One of them is the perception that you had some choice over the inconsistency.
So, sometimes in cognitive dissonance studies, what they'll have people do is
agree to write some essay arguing against their own beliefs.
So, if you don't believe that your school should raise tuition, if you agree to
write an article saying that your school should increase tuition, then that would
be a case of dissonance.
However, it would only make you feel that dissonance and that motivation to
resolve inconsistency
if you felt like you had a choice over whether or not you wrote that essay. If
you didn't have any choice... if someone literally says, "You have to write an
essay before we can let you leave,
and it has to say 'tuition increase is good,'"
well then, you didn't have any choice over it, and it's not really that big of a
problem.
It's when you realize that you did have a choice and you chose to do the thing
that contradicts your own opinions that you have to then find some comfort
within yourself by resolving an inconsistency. In this case, convincing
yourself that you actually do like tuition increase. The other thing that
has to be there,
according to a bunch of research, is the perception of "aversive consequences."
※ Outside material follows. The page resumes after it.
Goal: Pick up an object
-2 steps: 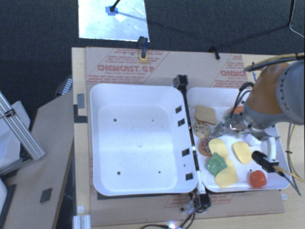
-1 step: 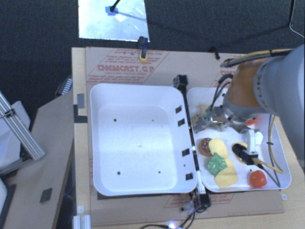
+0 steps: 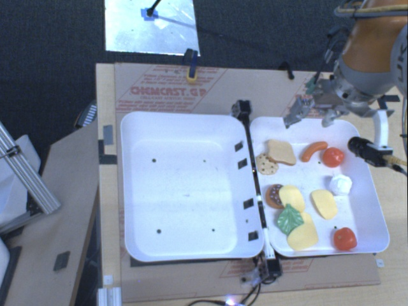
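The right bin (image 3: 370,203) holds several toy foods: a bread slice (image 3: 281,152), a cookie (image 3: 266,165), a sausage (image 3: 313,150), a red tomato (image 3: 332,157), a white piece (image 3: 341,184), yellow pieces (image 3: 324,204), a green leaf (image 3: 290,219) and a second tomato (image 3: 345,238). My gripper (image 3: 313,112) hangs above the far rim of the right bin, beyond the bread and the sausage. Its two fingers are spread apart and nothing sits between them.
The left bin (image 3: 185,187) lies beside the right one, joined by a black hinge strip (image 3: 250,171). A cardboard sheet (image 3: 166,88) lies under both bins. A shiny metal plate (image 3: 150,18) lies at the back left. A black cylinder (image 3: 366,150) juts in over the right bin's edge.
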You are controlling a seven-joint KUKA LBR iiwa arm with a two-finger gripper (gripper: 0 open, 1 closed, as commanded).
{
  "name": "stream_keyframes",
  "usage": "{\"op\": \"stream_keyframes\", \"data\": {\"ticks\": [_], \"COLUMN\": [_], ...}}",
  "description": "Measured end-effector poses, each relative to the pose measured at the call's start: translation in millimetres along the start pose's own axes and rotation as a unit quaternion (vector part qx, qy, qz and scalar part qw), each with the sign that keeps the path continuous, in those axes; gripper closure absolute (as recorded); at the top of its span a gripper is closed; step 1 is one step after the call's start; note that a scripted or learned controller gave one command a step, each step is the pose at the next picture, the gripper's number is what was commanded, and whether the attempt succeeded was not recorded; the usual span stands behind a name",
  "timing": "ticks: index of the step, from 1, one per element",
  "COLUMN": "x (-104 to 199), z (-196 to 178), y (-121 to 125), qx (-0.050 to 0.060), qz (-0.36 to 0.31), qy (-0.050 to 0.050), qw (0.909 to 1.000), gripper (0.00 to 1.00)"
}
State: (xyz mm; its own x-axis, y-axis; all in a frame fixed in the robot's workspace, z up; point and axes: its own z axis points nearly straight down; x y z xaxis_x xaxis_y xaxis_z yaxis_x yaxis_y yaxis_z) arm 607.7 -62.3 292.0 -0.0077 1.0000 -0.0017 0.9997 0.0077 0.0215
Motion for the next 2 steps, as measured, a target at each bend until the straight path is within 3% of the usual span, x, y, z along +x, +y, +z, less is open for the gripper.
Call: {"op": "stream_keyframes", "data": {"ticks": [1,2], "x": [-1,44], "z": [-1,-110], "y": [-2,12], "qx": [0.008,0.003], "qz": [-0.001,-0.001], "qy": [0.000,0.001], "qw": [1.0000,1.0000], "gripper": [1.00,1.00]}}
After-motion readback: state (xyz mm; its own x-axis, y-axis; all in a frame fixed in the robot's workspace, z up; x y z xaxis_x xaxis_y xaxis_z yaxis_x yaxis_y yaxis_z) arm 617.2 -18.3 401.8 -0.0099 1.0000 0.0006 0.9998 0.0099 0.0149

In other words, you have to think that the inconsistency in your thoughts is
going to play out poorly for some reason in the future.
So, let's say you did write that essay saying tuition increases good.
If you believe that a school administration is going to read that
essay and then say, "Hey, you know, students think this is a good thing to do!",
there is a negative consequence. There is a negative consequence of your
inconsistent actions.
Now you're even more motivated to resolve the inconsistency and figure out
a way to think that tuition increase actually is a good thing to do.
Hopefully this helps clarify what cognitive dissonance is.
Now the next time you're at a party and someone throws around the term
"dissonance" (because you go to some pretty crazy parties),
you'll now be able to nod your head and actually know what they're talking about.